## EXERCISE REQUIREMENTS
The full listing is to be transcribed exactly, with each picture left out.
┌──
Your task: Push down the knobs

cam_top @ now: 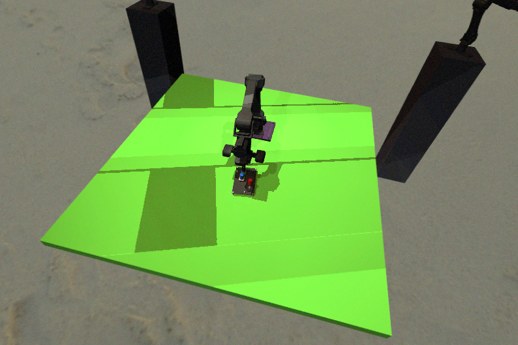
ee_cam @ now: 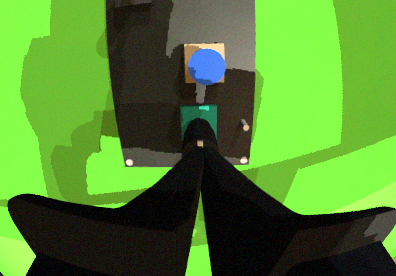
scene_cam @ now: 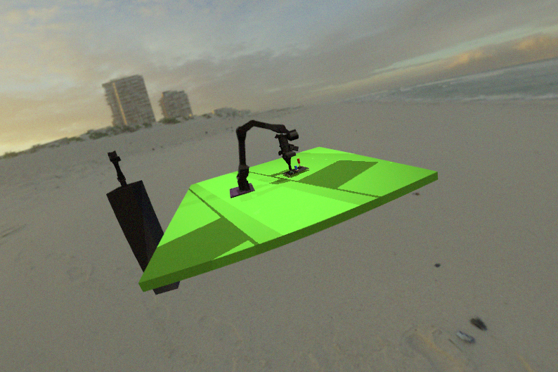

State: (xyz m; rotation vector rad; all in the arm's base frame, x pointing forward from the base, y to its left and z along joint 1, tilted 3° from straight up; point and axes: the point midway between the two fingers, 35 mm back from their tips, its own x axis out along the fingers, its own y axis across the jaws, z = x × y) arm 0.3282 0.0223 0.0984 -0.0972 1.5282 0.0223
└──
## SOLUTION
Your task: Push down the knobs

cam_top @ now: 
ee_cam @ now: 
scene_cam @ now: 

State: (xyz m; rotation vector rad; all in the arm's base frame, x pointing forward from the base, y to its left and z along joint 1, tilted 3° from straight up; point and axes: the point midway between the two fingers, 35 mm back from their tips, its own x axis out along the fingers, its own y axis across the jaws, z = x × y) arm 0.3282 0.0223 0.0984 -0.0972 1.5282 0.0223

This answer is now finished.